Partorire e morire, partorire figli che non sopravvivono. “E’ una realtà quotidiana”, racconta Gori, “in tutto il sud del mondo: America latina, Africa, Asia del sud. La cosa più frustrante è sapere che le cause di questo dramma continuo sono banali e per lo più evitabili con poca spesa: le madri muoiono di emorragia o infezioni, i piccoli per parti “ostruiti” non riconosciuti per tempo. Se riescono a nascere, nei primissimi giorni di vita il pericolo mortale di infezioni e dissenterie è sempre dietro l’angolo”.

La soluzione, a volte, è più immediata di quello che potrebbe sembrare. “E’ forse sbagliato partire dal presupposto che sia necessario costruire strutture sanitarie sufficienti a istituzionalizzare tutti i parti, per esempio, dell’Africa. E’ molto più ragionevole, e fattibile in tempi brevi, pensare di formare in ogni comunità un piccolo gruppo di ostetriche locali, donne a cui viene affidato il compito e gli strumenti di base per riconoscere le principali complicazioni che possono insorgere durante la gravidanza, in modo che le madri in pericolo possano essere reindirizzate in tempo nella struttura sanitaria più vicina. Che siano in grado di assistere al parto fisiologico in condizioni igieniche più sicure, che conoscano e che abbiano a disposizione i pochi farmaci salvavita che sarebbero necessari per ridurre drasticamente la mortalità”.
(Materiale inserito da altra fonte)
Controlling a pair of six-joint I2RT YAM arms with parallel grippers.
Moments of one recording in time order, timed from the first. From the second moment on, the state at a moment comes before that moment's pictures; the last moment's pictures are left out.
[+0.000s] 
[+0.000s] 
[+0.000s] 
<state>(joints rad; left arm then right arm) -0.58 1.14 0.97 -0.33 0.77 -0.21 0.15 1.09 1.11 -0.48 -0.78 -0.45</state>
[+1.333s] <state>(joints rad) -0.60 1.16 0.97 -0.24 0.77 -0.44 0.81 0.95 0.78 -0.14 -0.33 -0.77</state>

I costi di questi medicinali, tra l’altro, sono davvero irrisori. “Sei compresse di misoprostolo possono salvare la maggior parte delle donne dalla morte per emorragia e costano solo 1,5 euro. Cinquanta centesimi è il prezzo di una dose di soluzione salina che salverebbe un neonato dalla disidratazione per dissenteria”.
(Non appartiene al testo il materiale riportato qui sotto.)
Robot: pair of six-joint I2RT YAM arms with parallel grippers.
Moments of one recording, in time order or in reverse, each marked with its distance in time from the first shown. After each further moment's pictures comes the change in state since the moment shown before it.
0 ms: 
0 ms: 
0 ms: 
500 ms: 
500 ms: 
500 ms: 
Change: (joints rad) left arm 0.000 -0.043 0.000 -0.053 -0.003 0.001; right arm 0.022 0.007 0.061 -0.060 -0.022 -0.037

Un reparto di maternità vero e proprio, quanto può costare? “Nel 2009 il progetto del Neema Hospital tra le baraccopoli di Nairobi ha assorbito circa 800mila euro, ma comprendeva diversi reparti (sul sito è possibile scaricare l’ultimo bilancio certificato con i costi, ndr). La maternità è stata inaugurata quest’anno e penso sia ragionevole pensare che possa essere costata tra i 300mila e i 400mila euro, ma occorrerà verificarlo sul prossimo bilancio, quello del 2010”.

E i singoli che volessero contribuire a questi progetti, come si possono tutelare da organizzazioni poco affidabili nella reale destinazione dei fondi? “Io lavoro con World Friends e potrei dirvi: fidatevi. Ma controllare è semplice: basta scegliere Ong con bilanci trasparenti e certificati. Se date un’occhiata a quello di World Friends, potete per esempio verificare che su 100 euro donati, 91 vengono investiti nei progetti e solo 9 nella macchina organizzativa complessiva”.
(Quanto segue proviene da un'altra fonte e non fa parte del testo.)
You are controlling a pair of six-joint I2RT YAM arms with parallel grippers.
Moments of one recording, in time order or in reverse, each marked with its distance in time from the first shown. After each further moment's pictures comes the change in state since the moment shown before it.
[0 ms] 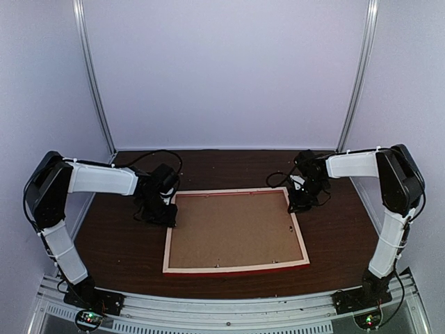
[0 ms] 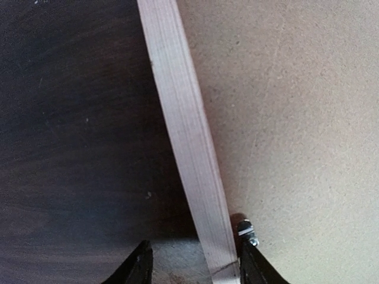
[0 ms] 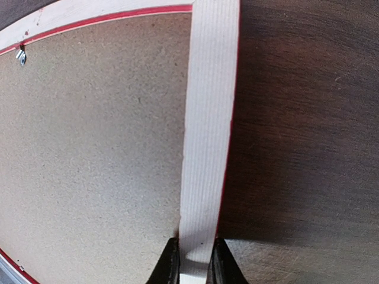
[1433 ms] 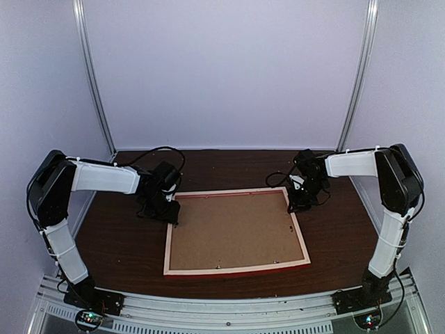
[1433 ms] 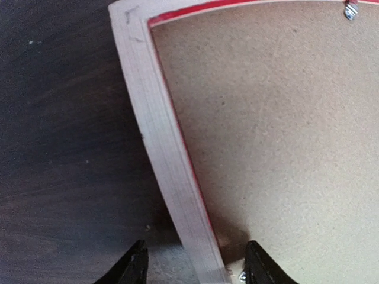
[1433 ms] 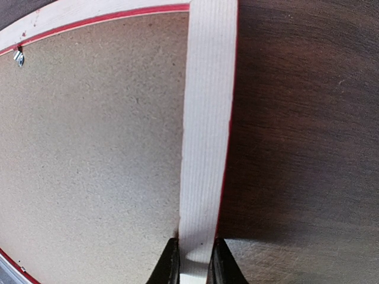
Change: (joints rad) left arm 0.002 0.023 0.020 0.056 -0.021 0.066; right arm 0.000 0.013 0.018 -0.017 -0.004 -0.011
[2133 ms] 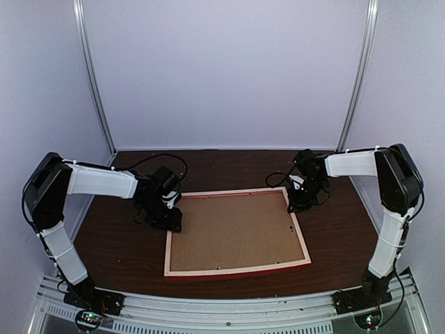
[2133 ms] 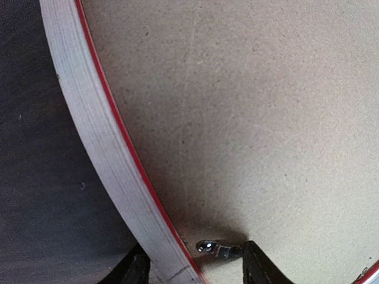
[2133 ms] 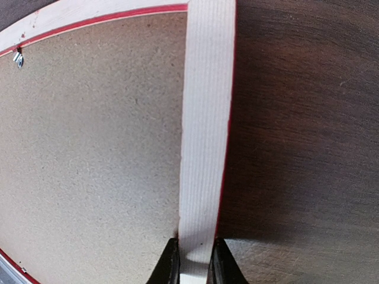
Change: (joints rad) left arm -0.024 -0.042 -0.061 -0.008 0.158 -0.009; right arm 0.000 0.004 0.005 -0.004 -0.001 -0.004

Intanto, nei giorni scorsi il vertice dell’Onu a New York si è concluso con l’annuncio in pompa magna di 40 miliardi di dollari, 8 all’anno, che le Nazioni Unite destineranno genericamente alla salute di donne e bambini nel mondo. “A non sapere che nello stesso periodo se ne spenderanno a livello globale quasi 8mila, di miliardi (fonte: Stockholm International peace report institute), in armamenti che colpiranno principalmente civili e, quindi, donne e bambini, potrebbe sembrare una buona notizia”, conclude Gori. Invece andrà così: “ogni 200 dollari spesi, 199 andranno ad alimentare la guerra e solo uno a compensarne il macabro effetto”.

Vogliamo essere ottimisti e considerare i 40 miliardi un piccolo passo iniziale, Ban ki-moon. Ma la strada è ancora lunga. E i minuti passano.